[Saved entries]
☆ ☆ ☆

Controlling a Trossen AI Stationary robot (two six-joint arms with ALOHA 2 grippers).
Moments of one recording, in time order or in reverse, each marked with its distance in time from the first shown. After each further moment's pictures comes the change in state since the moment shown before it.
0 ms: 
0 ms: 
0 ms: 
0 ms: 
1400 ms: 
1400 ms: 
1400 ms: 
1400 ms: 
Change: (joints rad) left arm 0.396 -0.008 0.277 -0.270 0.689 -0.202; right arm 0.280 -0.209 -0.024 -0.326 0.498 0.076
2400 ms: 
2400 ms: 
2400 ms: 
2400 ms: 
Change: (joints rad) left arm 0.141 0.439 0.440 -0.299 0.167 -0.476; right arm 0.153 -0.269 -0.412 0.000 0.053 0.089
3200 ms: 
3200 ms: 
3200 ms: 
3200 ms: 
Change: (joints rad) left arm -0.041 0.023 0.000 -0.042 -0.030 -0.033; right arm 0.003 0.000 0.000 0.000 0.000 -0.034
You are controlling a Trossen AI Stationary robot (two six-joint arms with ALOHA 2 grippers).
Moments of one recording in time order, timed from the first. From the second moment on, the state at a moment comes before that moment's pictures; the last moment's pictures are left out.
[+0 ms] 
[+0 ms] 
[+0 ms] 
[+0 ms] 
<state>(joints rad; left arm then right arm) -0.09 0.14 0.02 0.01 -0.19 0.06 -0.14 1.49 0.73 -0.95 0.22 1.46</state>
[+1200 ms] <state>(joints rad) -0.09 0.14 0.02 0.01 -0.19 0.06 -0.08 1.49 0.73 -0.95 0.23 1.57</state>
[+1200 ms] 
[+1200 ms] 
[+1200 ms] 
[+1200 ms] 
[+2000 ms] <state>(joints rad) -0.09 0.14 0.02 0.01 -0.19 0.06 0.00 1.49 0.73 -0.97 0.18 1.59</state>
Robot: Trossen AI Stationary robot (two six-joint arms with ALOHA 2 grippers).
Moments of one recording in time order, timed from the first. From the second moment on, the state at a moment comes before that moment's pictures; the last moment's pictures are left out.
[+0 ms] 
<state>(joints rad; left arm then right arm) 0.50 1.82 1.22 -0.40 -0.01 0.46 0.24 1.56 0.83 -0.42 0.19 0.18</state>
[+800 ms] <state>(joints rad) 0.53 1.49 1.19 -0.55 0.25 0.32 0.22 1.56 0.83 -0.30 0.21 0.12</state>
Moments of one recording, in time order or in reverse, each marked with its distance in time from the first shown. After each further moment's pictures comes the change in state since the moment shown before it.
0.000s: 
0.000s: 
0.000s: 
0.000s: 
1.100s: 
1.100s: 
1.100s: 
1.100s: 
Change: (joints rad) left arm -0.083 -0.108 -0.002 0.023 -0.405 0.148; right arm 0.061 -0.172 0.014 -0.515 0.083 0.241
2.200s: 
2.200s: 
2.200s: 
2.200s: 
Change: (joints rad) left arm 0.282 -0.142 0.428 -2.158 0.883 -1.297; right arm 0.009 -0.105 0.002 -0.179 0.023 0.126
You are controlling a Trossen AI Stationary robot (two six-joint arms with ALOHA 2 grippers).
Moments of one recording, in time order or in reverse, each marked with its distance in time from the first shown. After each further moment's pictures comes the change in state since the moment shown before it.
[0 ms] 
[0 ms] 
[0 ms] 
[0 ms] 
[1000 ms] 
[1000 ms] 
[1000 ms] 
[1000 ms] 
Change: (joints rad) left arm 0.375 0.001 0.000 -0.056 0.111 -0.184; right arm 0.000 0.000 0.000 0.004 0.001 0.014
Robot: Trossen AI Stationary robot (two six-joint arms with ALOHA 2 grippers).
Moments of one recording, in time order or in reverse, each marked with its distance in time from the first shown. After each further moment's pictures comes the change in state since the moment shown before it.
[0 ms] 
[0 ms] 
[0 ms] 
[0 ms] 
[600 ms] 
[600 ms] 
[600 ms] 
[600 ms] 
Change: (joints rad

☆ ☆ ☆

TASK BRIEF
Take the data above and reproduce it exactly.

RESPONSE AREA
Controlling a Trossen AI Stationary robot (two six-joint arms with ALOHA 2 grippers).
Moments of one recording, in time order or in reverse, each marked with its distance in time from the first shown. After each further moment's pictures comes the change in state since the moment shown before it.
0 ms: 
0 ms: 
0 ms: 
0 ms: 
1400 ms: 
1400 ms: 
1400 ms: 
1400 ms: 
Change: (joints rad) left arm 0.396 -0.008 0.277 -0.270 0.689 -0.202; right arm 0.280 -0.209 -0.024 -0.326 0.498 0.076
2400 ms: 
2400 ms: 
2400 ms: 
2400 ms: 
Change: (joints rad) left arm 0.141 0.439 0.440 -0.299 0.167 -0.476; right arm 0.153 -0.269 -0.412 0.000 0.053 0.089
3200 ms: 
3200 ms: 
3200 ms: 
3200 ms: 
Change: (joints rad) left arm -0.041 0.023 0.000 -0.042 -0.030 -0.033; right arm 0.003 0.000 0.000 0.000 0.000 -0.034
You are controlling a Trossen AI Stationary robot (two six-joint arms with ALOHA 2 grippers).
Moments of one recording in time order, timed from the first. From the second moment on, the state at a moment comes before that moment's pictures; the last moment's pictures are left out.
[+0 ms] 
[+0 ms] 
[+0 ms] 
[+0 ms] 
<state>(joints rad; left arm then right arm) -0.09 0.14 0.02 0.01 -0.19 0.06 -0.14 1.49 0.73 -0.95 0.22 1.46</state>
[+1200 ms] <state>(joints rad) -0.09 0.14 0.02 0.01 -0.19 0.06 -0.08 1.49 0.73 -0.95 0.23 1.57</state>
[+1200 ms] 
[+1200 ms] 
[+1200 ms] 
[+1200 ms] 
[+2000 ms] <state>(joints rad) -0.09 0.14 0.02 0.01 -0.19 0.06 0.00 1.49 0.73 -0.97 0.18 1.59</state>
Robot: Trossen AI Stationary robot (two six-joint arms with ALOHA 2 grippers).
Moments of one recording in time order, timed from the first. From the second moment on, the state at a moment comes before that moment's pictures; the last moment's pictures are left out.
[+0 ms] 
<state>(joints rad; left arm then right arm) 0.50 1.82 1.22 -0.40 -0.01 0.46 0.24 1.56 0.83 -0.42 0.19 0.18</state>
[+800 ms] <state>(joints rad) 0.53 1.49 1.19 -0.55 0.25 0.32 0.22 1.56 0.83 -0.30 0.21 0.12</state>
Moments of one recording, in time order or in reverse, each marked with its distance in time from the first shown. After each further moment's pictures comes the change in state since the moment shown before it.
0.000s: 
0.000s: 
0.000s: 
0.000s: 
1.100s: 
1.100s: 
1.100s: 
1.100s: 
Change: (joints rad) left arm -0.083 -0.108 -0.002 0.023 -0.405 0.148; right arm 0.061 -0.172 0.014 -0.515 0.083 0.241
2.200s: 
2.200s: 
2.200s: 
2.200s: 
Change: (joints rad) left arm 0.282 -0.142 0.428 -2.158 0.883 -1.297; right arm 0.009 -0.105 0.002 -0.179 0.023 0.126
You are controlling a Trossen AI Stationary robot (two six-joint arms with ALOHA 2 grippers).
Moments of one recording, in time order or in reverse, each marked with its distance in time from the first shown. After each further moment's pictures comes the change in state since the moment shown before it.
[0 ms] 
[0 ms] 
[0 ms] 
[0 ms] 
[1000 ms] 
[1000 ms] 
[1000 ms] 
[1000 ms] 
Change: (joints rad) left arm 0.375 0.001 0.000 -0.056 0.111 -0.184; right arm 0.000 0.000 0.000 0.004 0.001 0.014
Robot: Trossen AI Stationary robot (two six-joint arms with ALOHA 2 grippers).
Moments of one recording, in time order or in reverse, each marked with its distance in time from the first shown. After each further moment's pictures comes the change in state since the moment shown before it.
[0 ms] 
[0 ms] 
[0 ms] 
[0 ms] 
[600 ms] 
[600 ms] 
[600 ms] 
[600 ms] 
Change: (joints rad

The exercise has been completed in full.